Calling Tumult Analytics from a BigQuery stored procedure#
In this section, we will explain how to run a Tumult Analytics program directly from BigQuery. We will do so using the sample program from the second part of this topic guide.
You should also have data in BigQuery, and a Google Cloud Storage bucket
to store intermediate results from the previous parts. Let’s assume that
our table is as initialized in the BigQuery setup section
tumult-labs.analytics_tutorial.library_members
. We’ll use the public
Tumult Labs image being hosted at
us-docker.pkg.dev/tumult-labs/analytics/tutorial:demo
.
Note
If you want to use your own image, you can find the instructions to do so in the Docker section of this topic guide.
PROJECT = "tumult-labs"
BIGQUERY_DATASET = "analytics_tutorial"
BIGQUERY_TABLE = "library_members"
IMAGE_REPOSITORY = "analytics"
IMAGE_NAME = "tutorial"
In BigQuery, tables are used to store the data, and datasets are used to group tables and procedures together. To call external Spark-based programs from BigQuery, we must create a stored procedure, which is associated with a BigQuery dataset.
First, we need to construct an external data source pointing to Apache Spark.
Press the “+ Add Data” button in the top left corner of the BigQuery console.
Choose “Connections to external data sources”.
Select Apache Spark as the connection type.
Choose a name for the connection, and remember it. In our running example, we will call it
bigspark
.Create the connection.
After creating the connection, in the explorer to the left above our dataset,
there is now an “External connections” section, in which we can see our
Apache Spark connection. Its name is the connection name appended
with the region. In our example, it is us.bigspark
, as our connection name is
bigspark
and it is situated in the us
region.
Another thing we need to to with the connection is to copy the service account ID that was generated for this connection. We will need to grant this service account the necessary permissions it needs to run our Tumult Analytics program.
To do so, we have to go to the IAM & Admin page, click “Grant access”, paste our service account ID in “New Principals”, and assign it the following roles.
BigQuery Data Editor
BigQuery Read Session User
BigQuery Job User
Storage Admin
Artifact Registry Reader
Now, we can navigate back to the BigQuery page to create the stored procedure directly from the BigQuery editor.
For this example, we can ignore the parameters, as our script does not
take any. With the sample values used throughout this topic guide, and
choosing count_members
as the name of our stored procedure, we end
up with the following query.
CREATE OR REPLACE PROCEDURE `tumult-labs.analytics_tutorial.count_members`()
WITH CONNECTION `tumult-labs.us.bigspark`
OPTIONS (
engine='SPARK',
container_image='us-docker.pkg.dev/tumult-labs/analytics/tutorial:demo',
main_file_uri='gs://tumult-shared-procedures/library_members.py'
)
LANGUAGE python
Note
When copy-pasting the procedure creation script, make sure you replace the procedure name and external connection name, to point to your own project dataset and connection.
This creates a stored procedure that exists in
tumult-labs.analytics_tutorial.count_members
, akin to defining a function.
Finally you can run the remote procedure by calling it with the appropriate parameters.

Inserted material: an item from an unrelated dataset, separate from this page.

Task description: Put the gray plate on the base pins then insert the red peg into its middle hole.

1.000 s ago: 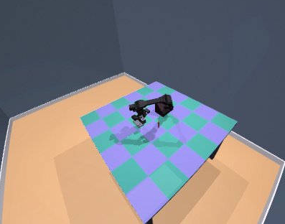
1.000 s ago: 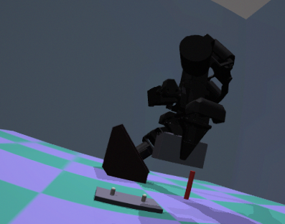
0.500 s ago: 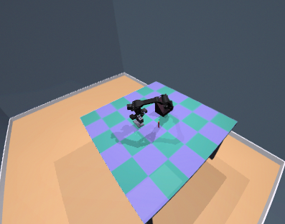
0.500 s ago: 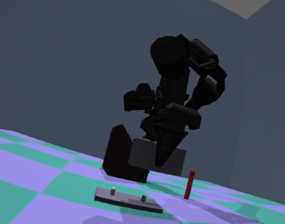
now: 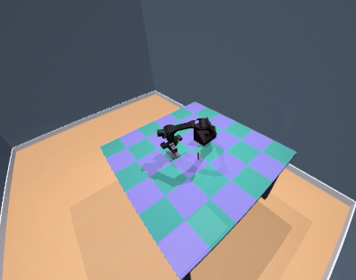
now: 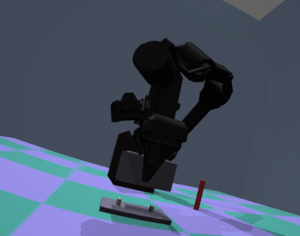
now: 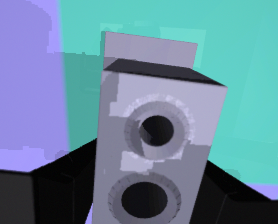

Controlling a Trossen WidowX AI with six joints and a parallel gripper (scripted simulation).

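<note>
Right now the gray plate is 3 cm above my gripper tip. Also, from my gripper tip: red peg: 20 cm to the left, 10 cm behind, 2 cm below; then base: 5 cm below.
</note>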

CALL `tumult-labs.analytics_tutorial.count_members`()
If successful, our script should produce a BigQuery table, which we can see after a few minutes once we refresh the page. Otherwise, you can check Cloud Logging for the results. This does require you to enable the Cloud Logging API as well.
Congratulations! You have successfully created a stored procedure that runs a Tumult Analytics program in BigQuery. The next few parts of the topic guide will cover how to set your own parameters to the program passing it from the remote procedure, and creating a custom image to include the libraries necessary for your programs.